- Born: 4 October 1914 Curitiba, PR
- Died: 26 December 2008 (aged 94) São Paulo, SP
- Known for: squatting birth, pap smear
- Scientific career
- Fields: Obstetrics
- Workplaces: Paranaense Center for Medical Research

= Moysés Paciornik =

Brazilian physician

Moysés Goldstein Paciornik (4 October 1914 – 26 December 2008) was a Brazilian physician. He was born in the city of Curitiba in the Paraná state, located in Southern Brazil. He graduated in Medicine in 1938. In 1959 he founded the Paranaense Center for Medical Research, which he was director. The center was dedicated to the prevention of cancer and gynecological services extended to indigenous reservations in southern Brazil, at which time Moysés became a supporter of squatting birth, noting that the Kaingang indigenous tribe, despite having many children, had firmer vaginal muscles than city women.

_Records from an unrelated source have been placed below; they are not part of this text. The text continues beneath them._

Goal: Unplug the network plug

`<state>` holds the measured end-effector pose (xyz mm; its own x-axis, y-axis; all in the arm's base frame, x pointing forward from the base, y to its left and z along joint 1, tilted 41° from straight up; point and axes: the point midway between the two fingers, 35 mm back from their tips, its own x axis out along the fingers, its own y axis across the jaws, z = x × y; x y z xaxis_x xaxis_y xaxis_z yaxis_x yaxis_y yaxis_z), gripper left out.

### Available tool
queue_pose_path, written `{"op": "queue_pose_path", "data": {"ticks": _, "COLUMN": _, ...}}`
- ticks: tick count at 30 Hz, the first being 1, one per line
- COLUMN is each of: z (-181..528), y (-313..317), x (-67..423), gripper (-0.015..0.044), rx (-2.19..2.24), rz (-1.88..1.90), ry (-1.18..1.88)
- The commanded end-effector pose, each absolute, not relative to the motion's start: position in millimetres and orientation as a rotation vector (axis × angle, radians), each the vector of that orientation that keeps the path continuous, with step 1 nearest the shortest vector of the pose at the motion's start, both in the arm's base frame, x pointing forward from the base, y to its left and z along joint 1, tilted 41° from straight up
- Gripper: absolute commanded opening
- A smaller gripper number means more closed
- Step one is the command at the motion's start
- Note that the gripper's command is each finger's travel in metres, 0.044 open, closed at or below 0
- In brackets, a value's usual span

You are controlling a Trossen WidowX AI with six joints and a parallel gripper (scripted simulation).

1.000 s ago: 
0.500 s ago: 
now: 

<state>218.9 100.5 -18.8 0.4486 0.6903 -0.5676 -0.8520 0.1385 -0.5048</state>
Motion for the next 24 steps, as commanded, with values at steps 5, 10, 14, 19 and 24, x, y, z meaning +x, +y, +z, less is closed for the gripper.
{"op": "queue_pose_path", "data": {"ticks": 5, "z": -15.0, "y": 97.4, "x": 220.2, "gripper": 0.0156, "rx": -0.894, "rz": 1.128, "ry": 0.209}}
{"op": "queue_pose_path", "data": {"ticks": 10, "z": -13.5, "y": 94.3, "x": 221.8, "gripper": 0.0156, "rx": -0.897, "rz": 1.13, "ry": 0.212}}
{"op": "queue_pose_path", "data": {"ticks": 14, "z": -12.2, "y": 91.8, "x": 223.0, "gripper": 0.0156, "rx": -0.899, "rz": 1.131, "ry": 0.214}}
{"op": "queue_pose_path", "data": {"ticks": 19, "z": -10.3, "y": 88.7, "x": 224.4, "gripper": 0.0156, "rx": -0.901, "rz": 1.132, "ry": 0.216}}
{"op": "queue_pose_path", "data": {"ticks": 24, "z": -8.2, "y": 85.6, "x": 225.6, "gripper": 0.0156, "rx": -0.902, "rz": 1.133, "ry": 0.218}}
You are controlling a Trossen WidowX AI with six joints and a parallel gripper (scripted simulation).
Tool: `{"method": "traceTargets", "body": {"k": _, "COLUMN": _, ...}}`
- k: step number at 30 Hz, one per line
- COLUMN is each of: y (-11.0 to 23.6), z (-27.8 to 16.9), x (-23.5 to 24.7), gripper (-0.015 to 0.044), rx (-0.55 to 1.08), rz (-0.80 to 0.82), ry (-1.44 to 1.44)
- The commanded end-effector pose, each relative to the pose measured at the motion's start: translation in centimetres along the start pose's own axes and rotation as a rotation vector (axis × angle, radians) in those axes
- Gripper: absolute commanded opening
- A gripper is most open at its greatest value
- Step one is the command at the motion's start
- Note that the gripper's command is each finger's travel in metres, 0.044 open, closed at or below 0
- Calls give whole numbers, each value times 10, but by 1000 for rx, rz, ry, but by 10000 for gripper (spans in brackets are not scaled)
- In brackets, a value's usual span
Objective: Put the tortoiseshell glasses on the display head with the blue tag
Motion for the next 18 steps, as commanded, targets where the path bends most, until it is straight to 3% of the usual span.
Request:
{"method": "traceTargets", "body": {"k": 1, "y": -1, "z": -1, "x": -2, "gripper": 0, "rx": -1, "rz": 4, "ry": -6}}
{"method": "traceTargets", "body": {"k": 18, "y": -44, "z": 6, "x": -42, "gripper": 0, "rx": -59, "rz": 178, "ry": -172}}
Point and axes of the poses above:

He wrote several books and belonged to the Paraná Academy of Arts, to the Brazilian Academy of Medical Writers and was the pioneer of the pap smear screening test in Brazil. At the Federal University of Paraná (UFPR), he founded the chair of Prenatal Care in 1952.

Moysés Paciornik died on December 26, 2008, of cardiac arrest and was buried on the 28th in Curitiba.

His son Claudio Paciornik carries on with his work.

==Publications==
- (with Claudio Paciornik) Birth in the Squatting Position (1979) Polymorph Films
- (with Claudio Paciornik)
- Commentary: arguments against episiotomy and in favor of squatting for birth. Birth 1990 Dec;17(4):234, 236. and Birth 1991 Jun;18(2):119.
- Use of the squatting position for birth. Birth 1992 Dec;19(4):230-1.